Why Do People Love UFC So Much?

The Ultimate Fighting Championship was the first sports organization in America to return to play since being paused by the COVID-19 pandemic. It staged its first major professional sports event on May 9 in Jacksonville, Florida, where lightweights Tony Ferguson and Justin Gaethje faced off in UFC 249.

Dana White, President of UFC, never wanted to cease operations. In April, he announced that he would rent a private island for the events to be held. It was declared in June that he has successfully secured a private island in Abu Dhabi.

The organization built an octagon in Yas Island, and it will host four events in the cage. White came up with the idea to rent a private island to accommodate international fighters who have struggled to enter the US because of travel restrictions. He gladly tweeted on social media a picture of the octagon under construction that said, “Fight Island baby!!! #YasIsland.”

Why We Love Watching Two People Fight

UFC held competitions in tents during the 1990s and has soared in growth, despite running into numerous hurdles, to be labeled as the signature franchise of mixed martial arts and airing on ESPN with a $1.5 billion television rights deal. It has unique and appealing factors that made people all around the world love the sport.

MMA is not just about two people facing off against each other and throwing blows and near-lethal kicks at each other’s faces. The thrill comes from the various techniques that the athletes possess.

Fans and viewers anxiously watch the two fighters attacking and defending against Brazilian jiu-jitsu and American wrestling moves, or karate kicks and boxing jabs. The knockouts and celebrations from your favorite fighter can do the trick, as well.

Dr. Bhrett McCabe, a sports psychologist, explained the idea of being present at a fight with just enough distance between you and the fighters as providing people with a guilt-free viewing experience. Fighters are viewed almost like Tekken characters and the audience gets close, but not too close to the blood.

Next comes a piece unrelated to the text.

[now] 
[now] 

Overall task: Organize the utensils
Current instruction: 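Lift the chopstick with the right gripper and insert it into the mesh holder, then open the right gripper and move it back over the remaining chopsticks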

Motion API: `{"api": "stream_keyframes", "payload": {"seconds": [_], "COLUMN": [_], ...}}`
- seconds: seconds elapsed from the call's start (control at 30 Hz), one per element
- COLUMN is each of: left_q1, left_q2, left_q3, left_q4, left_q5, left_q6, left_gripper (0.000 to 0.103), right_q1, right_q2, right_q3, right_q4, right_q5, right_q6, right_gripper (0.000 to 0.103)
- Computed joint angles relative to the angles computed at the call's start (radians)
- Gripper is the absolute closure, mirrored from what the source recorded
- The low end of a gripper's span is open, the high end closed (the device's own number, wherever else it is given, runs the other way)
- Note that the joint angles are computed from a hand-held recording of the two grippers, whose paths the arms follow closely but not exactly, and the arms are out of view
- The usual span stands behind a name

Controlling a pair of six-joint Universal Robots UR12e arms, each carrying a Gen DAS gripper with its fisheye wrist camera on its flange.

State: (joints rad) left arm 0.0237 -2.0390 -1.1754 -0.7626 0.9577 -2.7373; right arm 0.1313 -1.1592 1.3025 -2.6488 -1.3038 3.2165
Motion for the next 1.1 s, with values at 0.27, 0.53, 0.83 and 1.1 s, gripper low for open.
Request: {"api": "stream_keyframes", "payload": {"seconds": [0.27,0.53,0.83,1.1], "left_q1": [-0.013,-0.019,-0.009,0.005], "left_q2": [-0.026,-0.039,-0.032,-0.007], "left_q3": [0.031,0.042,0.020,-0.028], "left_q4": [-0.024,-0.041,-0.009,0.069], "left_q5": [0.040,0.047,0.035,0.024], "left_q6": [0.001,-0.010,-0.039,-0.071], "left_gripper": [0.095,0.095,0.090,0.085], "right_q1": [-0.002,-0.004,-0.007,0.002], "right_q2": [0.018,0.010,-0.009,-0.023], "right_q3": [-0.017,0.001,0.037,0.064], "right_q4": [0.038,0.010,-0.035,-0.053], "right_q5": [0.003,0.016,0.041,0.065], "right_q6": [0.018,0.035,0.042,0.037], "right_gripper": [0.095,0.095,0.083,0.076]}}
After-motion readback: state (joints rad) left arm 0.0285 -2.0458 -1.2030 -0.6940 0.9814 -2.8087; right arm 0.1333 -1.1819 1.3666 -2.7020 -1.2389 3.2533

“We were three rows back from the cage, and you could hear the fists hitting the chest, and the air leaving the lungs,” said McCabe to the New York Times. “And you’re sitting there, and it’s this moment between ‘I don’t want to see a broken leg, but I also want to see a victory.’ It’s this weird psychological moment.”

Unlike boxing where serious injuries occur and big-name boxers avoids fights to preserve their records, MMA holds a widespread mentality that fighters should not shy away from such challenges. For instance, Conor McGregor never backed away from a fight, win or lose, and even fought boxing legend Floyd Mayweather, which brought him more UFC fans due to his boldness.

UFC and President Donald Trump

Dana White took over as president of UFC in the early 2000s. He realized that he needed to work with the government to run toward regulation to turn it into a recognized sport.

The New Jersey Athletic Commission approved the competition and UFC 30 was held on Feb 23, 2001, at the Trump Taj Mahal in Atlantic City, which President Trump facilitated. White praised Trump for giving them an opportunity to make it an official sport.

President Trump attended the UFC back in November with his two sons at Madison Square Garden. When UFC announced its return, Trump congratulated them on the return and said, “We want our sports back.”